> _Problem to work on_:
In the data below, which lines hold the word "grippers"? Copy them.

> _Raw data_:

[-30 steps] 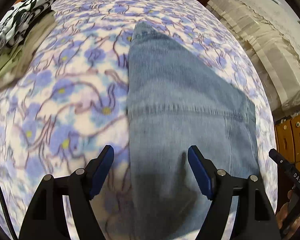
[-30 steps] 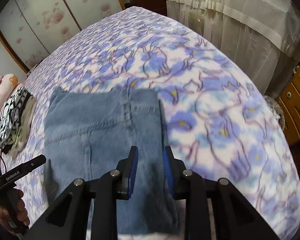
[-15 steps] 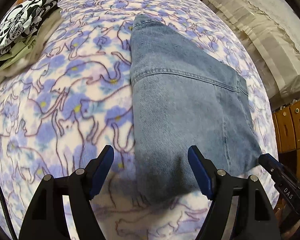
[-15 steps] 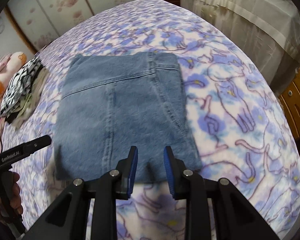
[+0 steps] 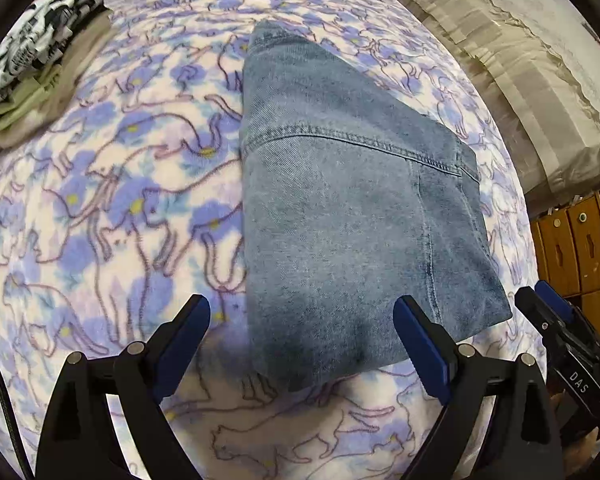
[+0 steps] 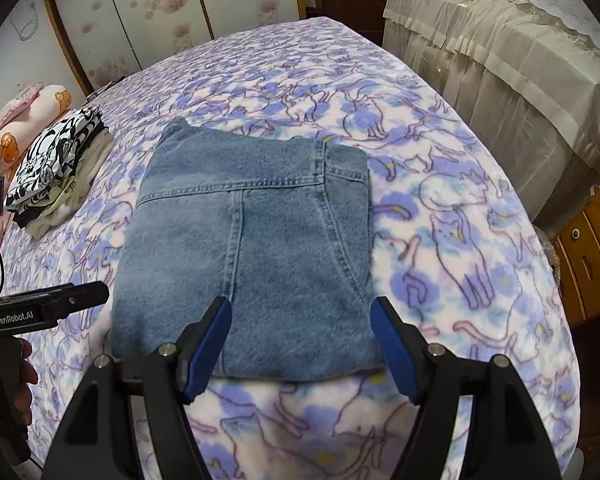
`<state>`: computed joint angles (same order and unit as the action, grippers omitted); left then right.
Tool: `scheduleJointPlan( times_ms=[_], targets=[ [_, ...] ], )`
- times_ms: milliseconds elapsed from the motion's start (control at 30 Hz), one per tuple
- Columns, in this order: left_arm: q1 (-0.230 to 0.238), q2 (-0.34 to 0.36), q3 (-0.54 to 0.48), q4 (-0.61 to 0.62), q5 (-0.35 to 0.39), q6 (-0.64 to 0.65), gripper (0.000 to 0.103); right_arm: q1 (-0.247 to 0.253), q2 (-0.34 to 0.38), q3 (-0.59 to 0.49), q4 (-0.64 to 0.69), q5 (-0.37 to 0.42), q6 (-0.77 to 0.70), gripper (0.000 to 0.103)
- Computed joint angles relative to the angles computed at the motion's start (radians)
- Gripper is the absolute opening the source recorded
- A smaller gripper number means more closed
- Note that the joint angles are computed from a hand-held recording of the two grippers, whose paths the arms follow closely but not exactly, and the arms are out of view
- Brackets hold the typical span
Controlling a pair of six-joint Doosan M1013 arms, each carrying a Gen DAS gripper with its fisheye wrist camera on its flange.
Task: Fold large clothes
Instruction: 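Slide both tools under the folded denim jacket's edge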
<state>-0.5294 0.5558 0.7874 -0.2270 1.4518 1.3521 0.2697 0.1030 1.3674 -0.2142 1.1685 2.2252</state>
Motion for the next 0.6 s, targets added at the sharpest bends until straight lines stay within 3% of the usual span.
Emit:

> _Completed exercise_:
`<state>`: computed joint angles (same order and unit as the action, grippers omitted); left then right.
- Note that the joint angles are computed from a hand-held recording of the two grippers, whose paths the arms follow closely but not exactly, and the arms are out of view

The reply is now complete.